→ REQUIRED ACTION: Output every record again so that it matches the original word for word.

→ RECORDS FOR THE TASK:
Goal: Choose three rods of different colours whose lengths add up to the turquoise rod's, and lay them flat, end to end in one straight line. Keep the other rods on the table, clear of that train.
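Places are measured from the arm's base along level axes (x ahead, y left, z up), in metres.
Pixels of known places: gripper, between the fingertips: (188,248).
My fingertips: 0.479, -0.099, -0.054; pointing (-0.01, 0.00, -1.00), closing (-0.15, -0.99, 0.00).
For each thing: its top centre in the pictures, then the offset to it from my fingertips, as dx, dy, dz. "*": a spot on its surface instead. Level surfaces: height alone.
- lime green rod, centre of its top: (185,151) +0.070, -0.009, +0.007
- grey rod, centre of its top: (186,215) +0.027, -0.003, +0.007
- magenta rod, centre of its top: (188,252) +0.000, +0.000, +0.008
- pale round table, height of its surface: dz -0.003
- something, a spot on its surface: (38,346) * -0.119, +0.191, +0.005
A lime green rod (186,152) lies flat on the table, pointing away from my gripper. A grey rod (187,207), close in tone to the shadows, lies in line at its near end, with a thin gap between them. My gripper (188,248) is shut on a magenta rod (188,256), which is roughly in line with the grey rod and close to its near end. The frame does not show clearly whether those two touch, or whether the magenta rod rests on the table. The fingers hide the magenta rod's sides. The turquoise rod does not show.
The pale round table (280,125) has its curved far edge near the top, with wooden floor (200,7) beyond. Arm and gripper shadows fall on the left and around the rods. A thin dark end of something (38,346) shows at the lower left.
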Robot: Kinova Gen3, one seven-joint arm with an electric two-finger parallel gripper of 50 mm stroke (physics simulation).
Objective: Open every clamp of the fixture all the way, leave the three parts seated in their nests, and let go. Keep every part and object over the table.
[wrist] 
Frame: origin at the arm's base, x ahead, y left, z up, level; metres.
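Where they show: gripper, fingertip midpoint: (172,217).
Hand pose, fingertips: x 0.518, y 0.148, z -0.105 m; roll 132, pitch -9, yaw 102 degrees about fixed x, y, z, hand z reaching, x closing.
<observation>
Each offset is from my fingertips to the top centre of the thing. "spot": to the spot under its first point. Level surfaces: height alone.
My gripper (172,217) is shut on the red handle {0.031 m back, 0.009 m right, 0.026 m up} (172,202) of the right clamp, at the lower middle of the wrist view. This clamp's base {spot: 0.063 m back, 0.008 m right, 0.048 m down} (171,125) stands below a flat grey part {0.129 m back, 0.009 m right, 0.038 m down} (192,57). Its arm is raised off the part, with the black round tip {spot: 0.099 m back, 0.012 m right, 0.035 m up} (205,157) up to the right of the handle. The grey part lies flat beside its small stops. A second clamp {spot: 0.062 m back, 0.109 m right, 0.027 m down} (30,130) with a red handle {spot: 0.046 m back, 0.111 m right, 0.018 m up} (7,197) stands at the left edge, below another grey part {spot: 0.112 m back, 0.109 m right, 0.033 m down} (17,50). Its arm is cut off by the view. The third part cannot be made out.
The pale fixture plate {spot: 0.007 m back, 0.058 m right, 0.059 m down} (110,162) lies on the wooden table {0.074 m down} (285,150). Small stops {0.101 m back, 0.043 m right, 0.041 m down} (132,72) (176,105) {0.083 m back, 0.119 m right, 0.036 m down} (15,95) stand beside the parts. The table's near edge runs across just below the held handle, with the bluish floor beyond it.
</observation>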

→ RESPONSE TO THIS EXERCISE:
Goal: Choose three rods of different colours whose lengths add up to the turquoise rod's, and lay them flat, end to end in one straight line. Keep the other rods on the table, clear of that train.
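Places are measured from the arm's base along level axes (x ahead, y left, z up), in metres.
Pixels of known places: gripper, between the fingertips: (188,248).
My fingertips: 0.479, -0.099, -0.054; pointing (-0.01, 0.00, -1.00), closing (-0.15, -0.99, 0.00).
For each thing: its top centre in the pictures, then the offset to it from my fingertips, as dx, dy, dz. "*": a spot on its surface instead. Level surfaces: height alone.
- lime green rod, centre of its top: (185,151) +0.070, -0.009, +0.007
- grey rod, centre of its top: (186,215) +0.027, -0.003, +0.007
- magenta rod, centre of its top: (188,252) +0.000, +0.000, +0.008
- pale round table, height of its surface: dz -0.003
- something, a spot on its surface: (38,346) * -0.119, +0.191, +0.005
A lime green rod (186,152) lies flat on the table, pointing away from my gripper. A grey rod (187,207), close in tone to the shadows, lies in line at its near end, with a thin gap between them. My gripper (188,248) is shut on a magenta rod (188,256), which is roughly in line with the grey rod and close to its near end. The frame does not show clearly whether those two touch, or whether the magenta rod rests on the table. The fingers hide the magenta rod's sides. The turquoise rod does not show.
The pale round table (280,125) has its curved far edge near the top, with wooden floor (200,7) beyond. Arm and gripper shadows fall on the left and around the rods. A thin dark end of something (38,346) shows at the lower left.
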Robot: Kinova Gen3, one seven-joint arm with an electric two-finger parallel gripper of 50 mm stroke (physics simulation).
Objective: Open every clamp of the fixture all the way, leave the three parts seated in their nests, and let go. Keep every part and object over the table.
[wrist] 
Frame: origin at the arm's base, x ahead, y left, z up, level; metres.
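Where they show: gripper, fingertip midpoint: (172,217).
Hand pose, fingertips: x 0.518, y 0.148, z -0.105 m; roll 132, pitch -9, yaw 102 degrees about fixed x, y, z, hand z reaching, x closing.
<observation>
Each offset is from my fingertips to the top centre of the thing. "spot": to the spot under its first point. Level surfaces: height alone.
My gripper (172,217) is shut on the red handle {0.031 m back, 0.009 m right, 0.026 m up} (172,202) of the right clamp, at the lower middle of the wrist view. This clamp's base {spot: 0.063 m back, 0.008 m right, 0.048 m down} (171,125) stands below a flat grey part {0.129 m back, 0.009 m right, 0.038 m down} (192,57). Its arm is raised off the part, with the black round tip {spot: 0.099 m back, 0.012 m right, 0.035 m up} (205,157) up to the right of the handle. The grey part lies flat beside its small stops. A second clamp {spot: 0.062 m back, 0.109 m right, 0.027 m down} (30,130) with a red handle {spot: 0.046 m back, 0.111 m right, 0.018 m up} (7,197) stands at the left edge, below another grey part {spot: 0.112 m back, 0.109 m right, 0.033 m down} (17,50). Its arm is cut off by the view. The third part cannot be made out.
The pale fixture plate {spot: 0.007 m back, 0.058 m right, 0.059 m down} (110,162) lies on the wooden table {0.074 m down} (285,150). Small stops {0.101 m back, 0.043 m right, 0.041 m down} (132,72) (176,105) {0.083 m back, 0.119 m right, 0.036 m down} (15,95) stand beside the parts. The table's near edge runs across just below the held handle, with the bluish floor beyond it.
</observation>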

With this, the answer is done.